Eds. Kevin Concannon (Texas A&M-Corpus Christi) and Pedro García-Caro (University of Oregon)
Call for Papers:
Recent critical attention to the transnational, the hemispheric, the global and the postnational has created the sense that the nation as a critical category has outlived its usefulness. This sense, of course, belies the nation’s continuing political importance. The nation becomes understood as a limiting critical category in these recent discussions even as narratives of the nation continue to orient individual understandings of belonging and identity. This seeming contradiction emphasizes how hemispheric or global understandings struggle to shake the nation’s continuing importance. This doubleness is reflected in the currency of such terms as the transnational or the postnational, where the crossings that define these terms cannot escape the “nation” that remains at their root.
This collection seeks to explore this paradox, by asking what it means to construct a postnational spaciousness. Can the postnational exist within the nation or must it always be considered beyond it? How might the postnational be constructed? Could the postnational, in fact, precede or participate in the development of the nation? This collection will be interested in exploring the importance of this temporality, asking specifically whether this time “after” actually means the end of the nation. As Jacques Derrida shows in The Post Card (1987) one of the many meanings of the prefix “post” has to do with mail and its delivery, and as a result with everyday concerns over delayed mail, lost mail and mail that is changed or marked by the act of delivery itself. Rather than being only understood as a prefix referring to what comes after, such as after the nation, “post” to Derrida carries with it the challenge of ever getting to this “after” point, an arrival that forever refers back and is unalterably changed by its very process. The post in this sense never arrives, and as such emphasizes not only the challenge of equating the postnational with being beyond the nation but also emphasizes the different temporal dimensions within the nation itself. Much as different nations can exist within the Nation, the collection will recognize the temporal fragmentation within the nation as well. The fact that individuals and communities develop within different representations of time emphasizes the different representations of postnational identity.

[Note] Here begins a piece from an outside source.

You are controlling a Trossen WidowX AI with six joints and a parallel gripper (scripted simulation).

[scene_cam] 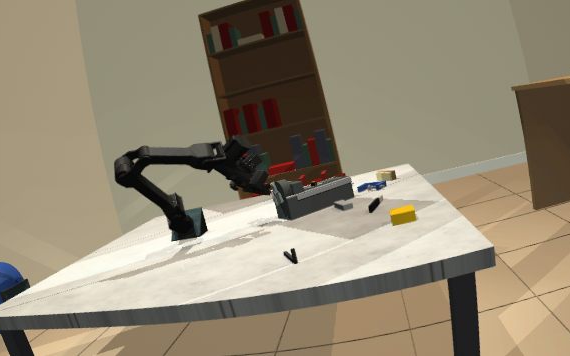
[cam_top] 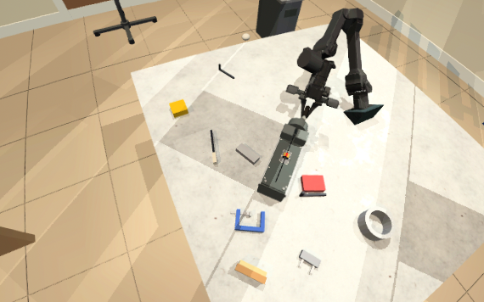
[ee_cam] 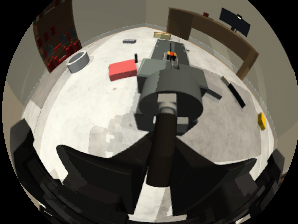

This fragmented understanding of the nation is reflected by our conceiving of the postnational in fragmented terms. The plurality of our title recognizes the ways in which race, ethnicity and gender participate in different ways in the construction of (post)national identity. This plurality, moreover, challenges any understanding of the postnational as “better” than the nation, by focusing instead on constructions of difference. In many ways, to see the postnational in singular terms means to understand it in terms of a national rhetoric, constructing this sense of “postness” in unified, individuated terms. Our collection seeks to complicate this approach by broadening our focus through a comparative approach that challenges potentially unifying categories, such as the hemispheric or the Black Atlantic.
Contributors may want to consider one or more of the following questions:
1) In what ways does the postnational differ from the nation? Does the term “post” imply a time “after” the nation, or, more importantly, “better” than the nation? How, in other words, does one define the relationship between the two terms?
2) If national borders are understood as porous, how does this impact our understanding of language and belonging? In other words, in what way does the mixture of languages and cultures complicate the possibility of a national identity? And how do texts use mixture as a means of identifying an audience that extends beyond a national “audience”?
3) In what ways have traditional models of im/migration been complicated by the porousness of geographic conceptualizations of nation, as well as by the globalization of economics and culture?
4) How is neoliberal globalization related to the concept of a postnational space-time? Are there alternative postnational forms, institutions, networks and cultural formations that reclaim, mourn or evoke in any way the internationalist utopias of the nineteenth and twentieth centuries? Is the contemporary form of postnationalism only one possible - deficient, predatory, neocolonial - version of internationalist postnationalism?
5) Cosmopolitanism appears to be a satisfactory term to do away with the idea of the nation without necessitating or alluding to its lexical roots. But how are issues of race, gender, class and ethnicity determining factors in the construction of a cosmopolitan cultural agenda? Is there indeed an emerging cosmopolitan culture? What are its defining modes of production? How do race/class relations, for instance, and in particular those generated by the geopolitical divisions between the Global North and the Global South limit or impinge on the feasibility of a cosmopolitan culture?
6) Is the classical Marxist division between a nationalism of the oppressed and a nationalism of the oppressors still a valid opposition to imagine contrasting forms of postnationalism?
Besides these questions here is a provisional list of possible terms and issues that will be addressed by the essay collection:
1. National nostalgia and national kitsch as forms of postnationalism.
2. Satires and parodies of national epics.
3. Transnationalism, globalization, and cultural attrition.
4. Cosmopolis and cosmopolitanism.
5. Internationalism, transnationalism: postnationalism as utopia or as dystopia.
6. Migrant subjectivities and migrant cultures.
7. Neocolonialism, (post)national formations in the postcolonial world.
8. Globalization and cultural formations.
9. Nation-states and stateless nations in a postnational setting.
10. Essentialism versus hybridity: identity formation, ethnic definitions beyond the nation-state.
11. Social justice and the post-national state.